Effect of various porous nanotextures on the reversible electrochemical sorption of hydrogen in activated carbons

The reversible hydrogen storage capacity of three series of activated carbons (ACs) prepared from different precursors by KOH, CO2 and steam activation is determined by electrodecomposition of an alkaline water solution and is correlated with the nanotextural parameters of ACs. Galvanostatic charge/discharge appears as a precise quantitative method for estimating the hydrogen sorption capacity, whereas, cyclic voltammetry supplies a very useful information on the electrosorption mechanism.
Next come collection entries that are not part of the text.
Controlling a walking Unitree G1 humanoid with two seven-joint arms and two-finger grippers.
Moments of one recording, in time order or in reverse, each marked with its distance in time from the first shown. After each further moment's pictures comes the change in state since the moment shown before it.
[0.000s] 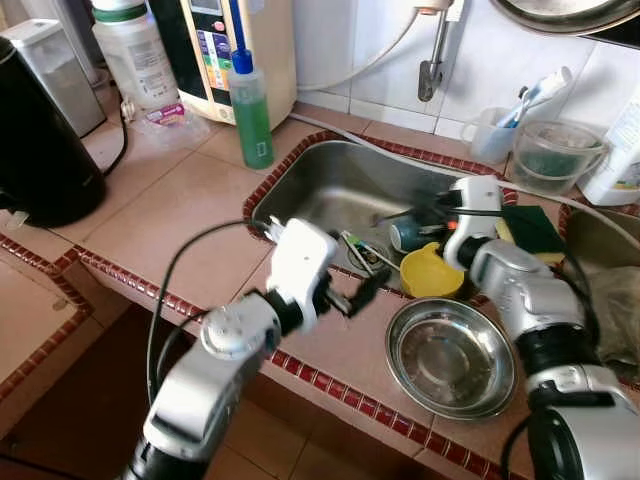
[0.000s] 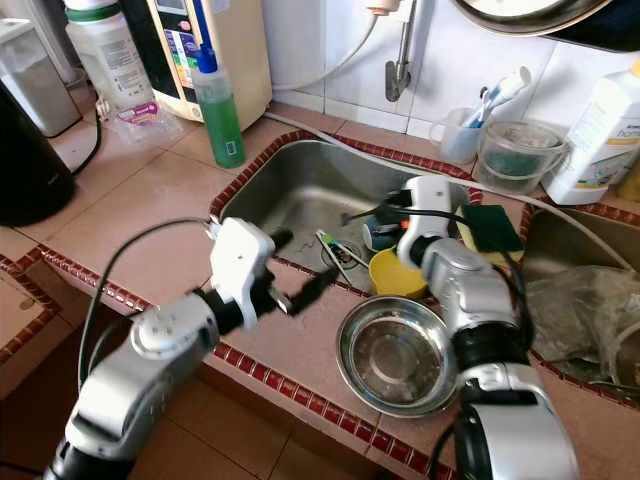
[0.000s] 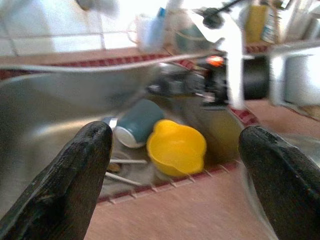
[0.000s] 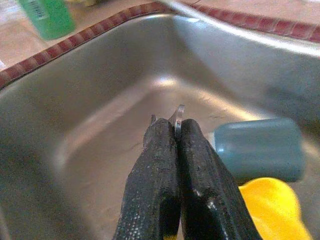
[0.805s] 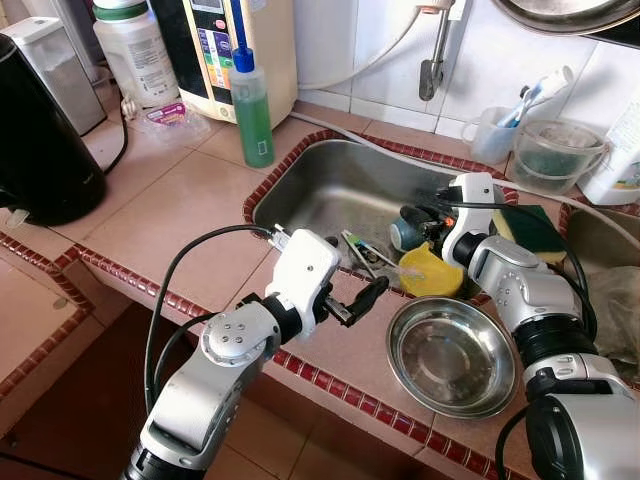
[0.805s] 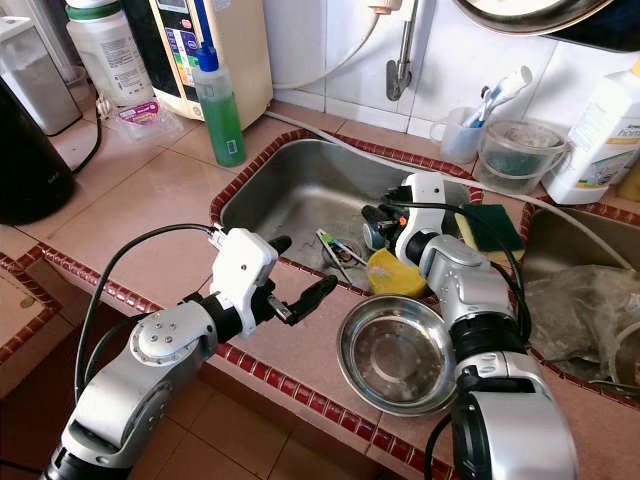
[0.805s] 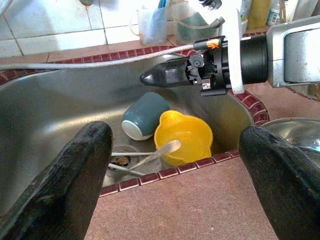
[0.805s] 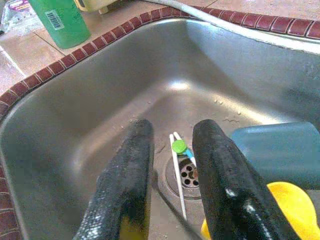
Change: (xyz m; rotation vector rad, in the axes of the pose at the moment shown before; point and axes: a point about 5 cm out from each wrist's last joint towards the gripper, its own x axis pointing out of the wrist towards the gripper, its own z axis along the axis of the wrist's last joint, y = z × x) left arm -0.003 0.002 -0.001 0.067 0.023 0.025; right arm 0.002 -0.002 0.002 0.037 -0.020 0.034
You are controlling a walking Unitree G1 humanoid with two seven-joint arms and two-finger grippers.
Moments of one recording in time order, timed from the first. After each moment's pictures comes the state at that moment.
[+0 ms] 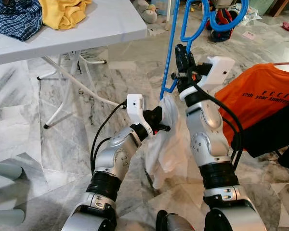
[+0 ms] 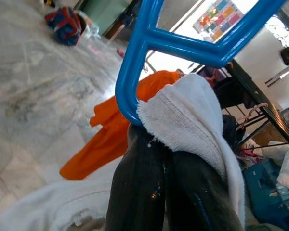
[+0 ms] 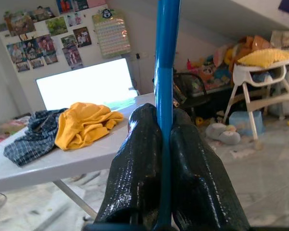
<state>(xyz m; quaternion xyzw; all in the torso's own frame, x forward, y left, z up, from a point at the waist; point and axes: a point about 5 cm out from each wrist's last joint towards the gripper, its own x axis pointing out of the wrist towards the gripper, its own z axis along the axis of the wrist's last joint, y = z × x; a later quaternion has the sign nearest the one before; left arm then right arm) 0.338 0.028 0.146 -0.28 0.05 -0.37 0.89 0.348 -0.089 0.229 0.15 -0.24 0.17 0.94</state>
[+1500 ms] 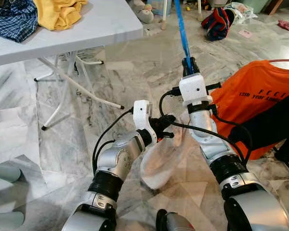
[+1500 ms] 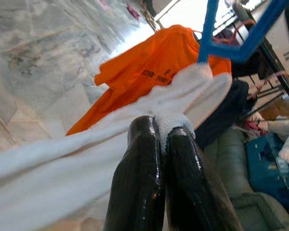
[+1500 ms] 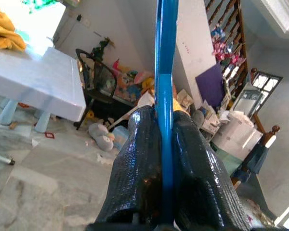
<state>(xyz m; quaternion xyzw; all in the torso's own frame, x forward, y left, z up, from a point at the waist) 0.333 0.017 0.134 -0.26 0.13 -0.36 0.88 0.368 -0.109 0.197 -0.21 -0.28 0.00 0.94</state>
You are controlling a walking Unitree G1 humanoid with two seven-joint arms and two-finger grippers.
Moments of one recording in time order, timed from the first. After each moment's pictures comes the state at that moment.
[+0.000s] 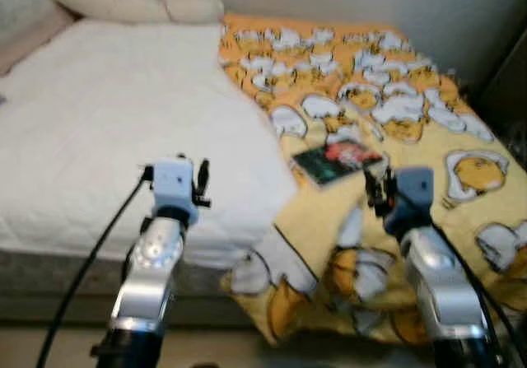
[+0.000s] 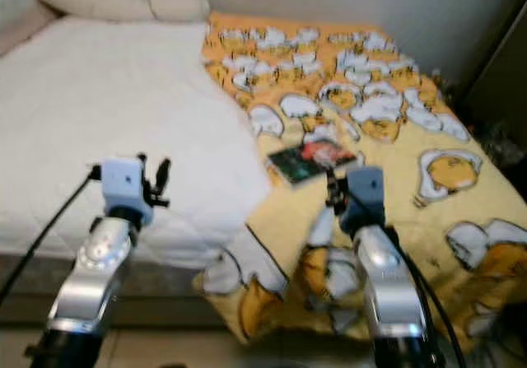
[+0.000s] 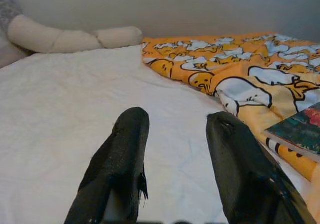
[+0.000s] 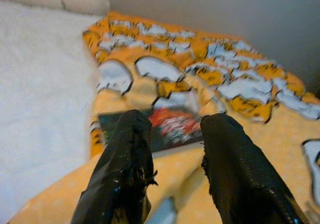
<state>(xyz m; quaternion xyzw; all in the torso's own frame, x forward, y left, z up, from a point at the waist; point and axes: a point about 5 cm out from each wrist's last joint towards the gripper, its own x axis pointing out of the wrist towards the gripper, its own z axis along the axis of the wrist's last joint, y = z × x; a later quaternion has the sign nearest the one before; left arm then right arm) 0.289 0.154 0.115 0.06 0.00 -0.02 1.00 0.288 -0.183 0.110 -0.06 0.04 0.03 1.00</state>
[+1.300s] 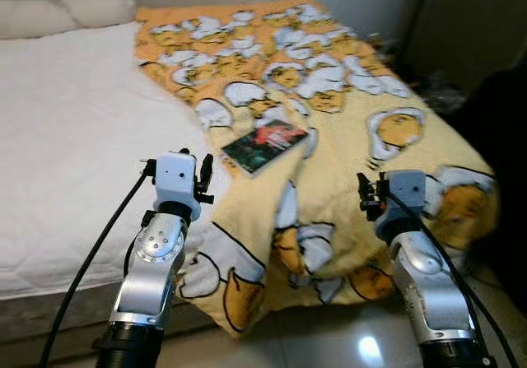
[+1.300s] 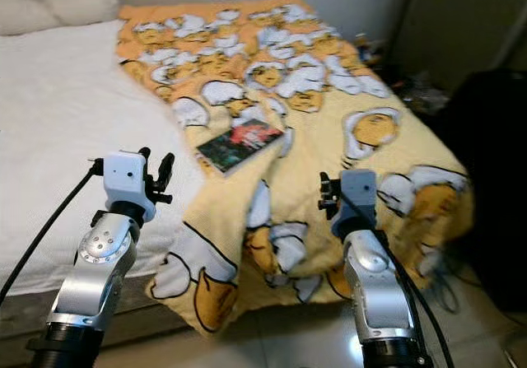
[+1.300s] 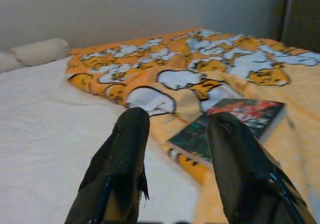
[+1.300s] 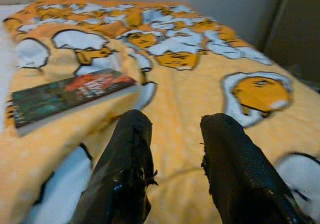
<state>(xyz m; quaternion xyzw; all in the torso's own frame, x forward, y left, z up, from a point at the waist) 0.293 0.150 0.121 0.07 -0.01 -0.04 1.00 0.281 -0.171 0.096 -0.03 0.06 0.02 1.00</state>
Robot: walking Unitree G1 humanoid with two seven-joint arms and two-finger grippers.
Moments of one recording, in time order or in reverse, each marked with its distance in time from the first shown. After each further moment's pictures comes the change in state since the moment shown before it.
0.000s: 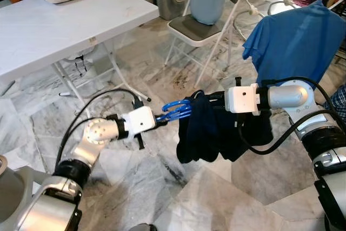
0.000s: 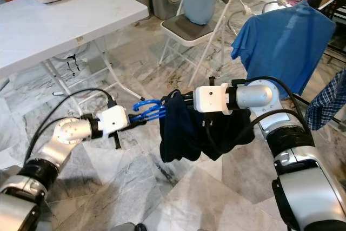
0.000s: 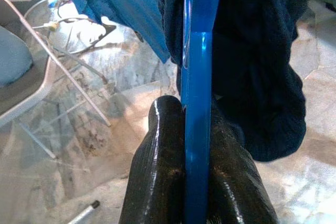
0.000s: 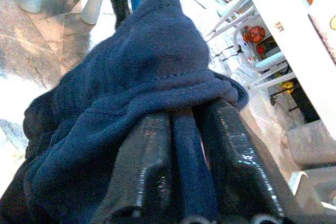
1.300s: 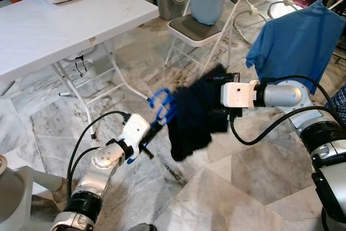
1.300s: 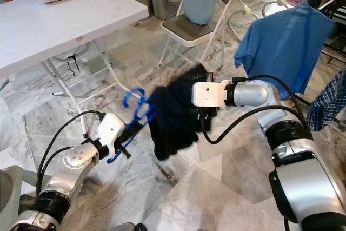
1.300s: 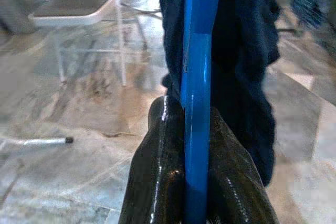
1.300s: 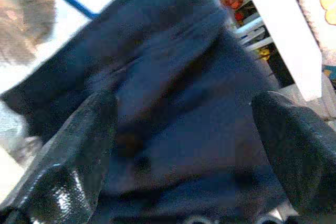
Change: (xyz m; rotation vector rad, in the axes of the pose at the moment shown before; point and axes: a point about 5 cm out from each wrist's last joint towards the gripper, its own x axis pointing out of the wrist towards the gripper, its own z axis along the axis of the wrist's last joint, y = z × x) left arm 0.006 -0.039 -0.024 -0.487 0.007 0.401; right arm 0.004 -0.006 -0.014 -0.017 0.133 -0.100
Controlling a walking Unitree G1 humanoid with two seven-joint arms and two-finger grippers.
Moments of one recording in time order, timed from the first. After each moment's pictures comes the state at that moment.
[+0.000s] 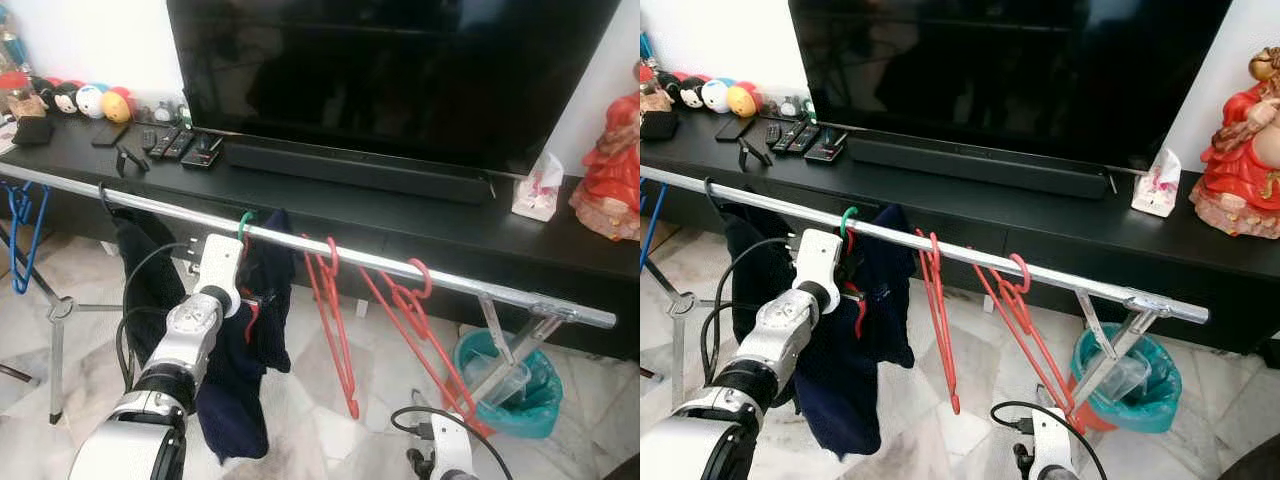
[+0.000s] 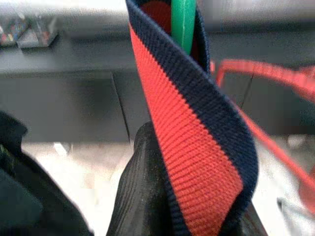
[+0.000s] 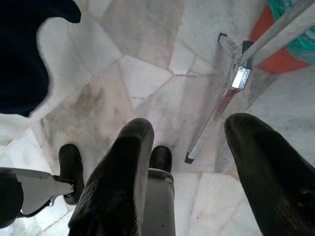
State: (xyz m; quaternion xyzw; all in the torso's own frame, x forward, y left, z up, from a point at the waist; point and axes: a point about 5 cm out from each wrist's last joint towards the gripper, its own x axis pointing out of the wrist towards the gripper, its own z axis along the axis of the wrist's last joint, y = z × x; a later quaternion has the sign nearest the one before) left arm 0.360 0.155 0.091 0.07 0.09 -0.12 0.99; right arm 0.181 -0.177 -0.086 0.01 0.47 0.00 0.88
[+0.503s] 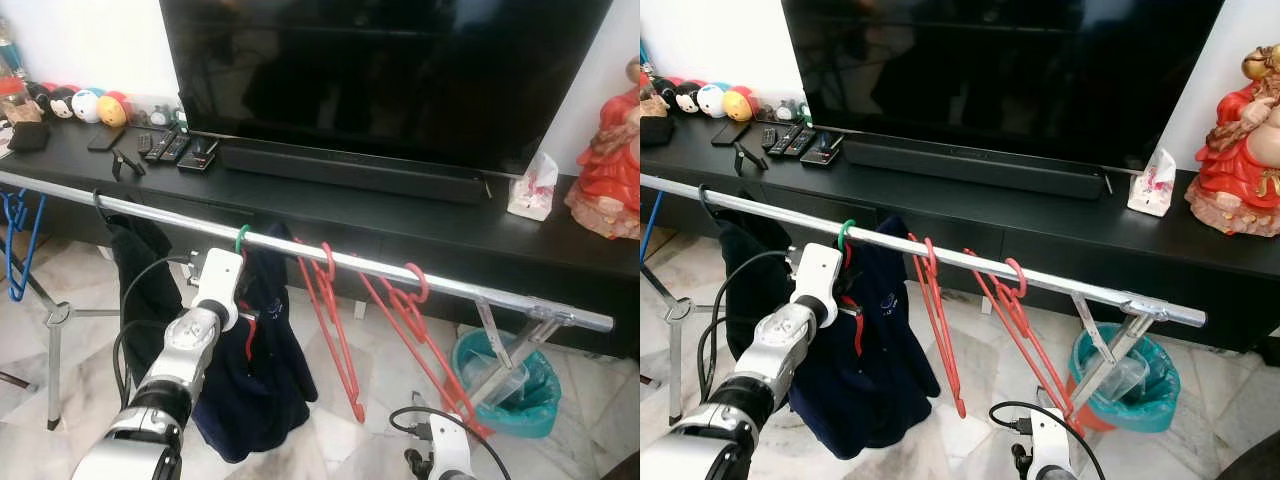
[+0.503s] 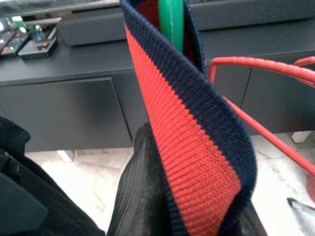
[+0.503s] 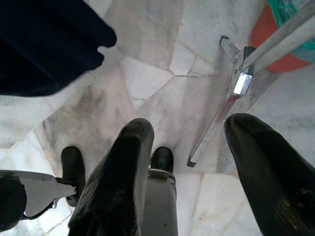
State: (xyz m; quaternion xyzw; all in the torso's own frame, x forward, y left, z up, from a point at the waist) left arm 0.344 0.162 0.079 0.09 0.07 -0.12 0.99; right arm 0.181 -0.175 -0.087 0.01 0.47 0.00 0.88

For the ACs studied, the hydrogen sorption capacity is not linearly related with any of the porosity parameters commonly used in other publications, such as the Dubinin–Radushkevich micropore volumes determined by nitrogen or carbon dioxide adsorption, VDR N2VDR N2 and VDR CO2VDR CO2. In particular, an important discrepancy is observed for the KOH activated materials, suggesting that this treatment may provoke changes of pore shape. A better correlation is found considering the nanopore size distribution obtained from CO2 adsorption by the DFT method. The amount of hydrogen reversibly adsorbed demonstrates a proportional trend with the volume of micropores smaller than 0.6–0.7 nm. However, in all cases, a part of the micropore volume estimated by CO2 adsorption is ineffective, suggesting that some ultramicropores are involved in irreversible trapping of hydrogen.